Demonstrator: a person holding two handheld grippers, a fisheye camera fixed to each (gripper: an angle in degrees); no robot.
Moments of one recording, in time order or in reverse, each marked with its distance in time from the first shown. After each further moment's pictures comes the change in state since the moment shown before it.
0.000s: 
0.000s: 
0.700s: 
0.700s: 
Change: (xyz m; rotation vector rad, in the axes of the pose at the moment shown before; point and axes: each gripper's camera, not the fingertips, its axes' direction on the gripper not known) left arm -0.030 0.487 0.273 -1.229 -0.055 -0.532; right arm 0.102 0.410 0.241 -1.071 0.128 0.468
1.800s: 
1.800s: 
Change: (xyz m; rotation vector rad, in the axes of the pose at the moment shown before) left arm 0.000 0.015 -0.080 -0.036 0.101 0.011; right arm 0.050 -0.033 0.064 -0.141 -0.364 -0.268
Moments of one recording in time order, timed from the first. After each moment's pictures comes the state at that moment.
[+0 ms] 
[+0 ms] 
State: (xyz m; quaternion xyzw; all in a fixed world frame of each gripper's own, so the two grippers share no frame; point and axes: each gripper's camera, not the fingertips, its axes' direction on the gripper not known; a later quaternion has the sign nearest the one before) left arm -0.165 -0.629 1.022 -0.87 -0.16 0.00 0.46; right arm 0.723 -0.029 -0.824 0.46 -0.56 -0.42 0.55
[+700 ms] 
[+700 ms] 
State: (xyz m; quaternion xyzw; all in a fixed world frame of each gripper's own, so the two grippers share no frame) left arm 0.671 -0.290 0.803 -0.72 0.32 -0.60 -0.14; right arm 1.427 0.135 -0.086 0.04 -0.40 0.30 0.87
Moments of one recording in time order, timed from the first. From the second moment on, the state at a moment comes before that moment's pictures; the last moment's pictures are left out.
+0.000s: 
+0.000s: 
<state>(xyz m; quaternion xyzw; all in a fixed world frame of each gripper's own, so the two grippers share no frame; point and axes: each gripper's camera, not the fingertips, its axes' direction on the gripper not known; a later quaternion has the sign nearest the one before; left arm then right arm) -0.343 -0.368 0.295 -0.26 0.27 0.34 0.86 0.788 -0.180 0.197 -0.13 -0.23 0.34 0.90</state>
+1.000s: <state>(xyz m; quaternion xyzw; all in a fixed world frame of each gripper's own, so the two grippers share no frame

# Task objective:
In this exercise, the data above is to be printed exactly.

# Response below:
Demonstrator: a person holding two handheld grippers, a fisheye camera fixed to each (gripper: an angle in degrees); no robot.
Moments of one recording, in time order or in reverse, each marked with its distance in time from the first shown. After each further moment's pictures comes the change in state since the moment shown before it.
0.000s: 
0.000s: 
0.700s: 
0.700s: 
Change: (xyz m; rotation vector rad, in the axes of the pose at the moment shown before; point and axes: each gripper's camera, not the fingertips, its axes' direction on the gripper not known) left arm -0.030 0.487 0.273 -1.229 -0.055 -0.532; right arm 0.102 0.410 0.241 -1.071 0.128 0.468
1.800s: 
1.800s: 
Change: (xyz m; rotation vector rad, in the axes of the pose at the moment shown before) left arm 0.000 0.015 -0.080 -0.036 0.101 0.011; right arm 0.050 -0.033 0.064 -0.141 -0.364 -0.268
Moments of one recording in time order, timed from the first. After each moment's pictures comes the state at that moment.
[+0 ms] 
[+0 ms] 
State: (xyz m; quaternion xyzw; all in a fixed world frame of each gripper's own, so the two grippers share no frame; point and axes: each gripper's camera, not the fingertips, its axes' direction on the gripper not known; a later quaternion has the sign nearest the one before) left arm -0.165 -0.629 1.022 -0.87 -0.16 0.00 0.46; right arm 0.723 -0.029 -0.824 0.46 -0.56 -0.42 0.55
[+700 ms] 
[+700 ms] 
State: (xyz m; quaternion xyzw; all in a fixed world frame of each gripper's own, so the two grippers share no frame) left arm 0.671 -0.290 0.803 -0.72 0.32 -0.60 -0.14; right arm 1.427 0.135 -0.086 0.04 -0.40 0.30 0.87
Moments of one recording in time order, timed from the first. From the second moment on, the state at a moment comes before that moment's pictures; the last moment's pictures are left out.
+0.000s: 
+0.000s: 
<state>(xyz m; quaternion xyzw; all in a fixed world frame of each gripper's own, so the two grippers share no frame; point and axes: each gripper's camera, not the fingertips, its axes' direction on the gripper not known; a later quaternion has the sign nearest the one before; left arm then right arm) -0.343 -0.368 0.295 -0.26 0.27 0.34 0.86 0.788 -0.180 0.197 -0.13 -0.23 0.34 0.90</state>
+1.000s: <state>(xyz m; quaternion xyzw; all in a fixed world frame of each gripper's own, so the two grippers share no frame

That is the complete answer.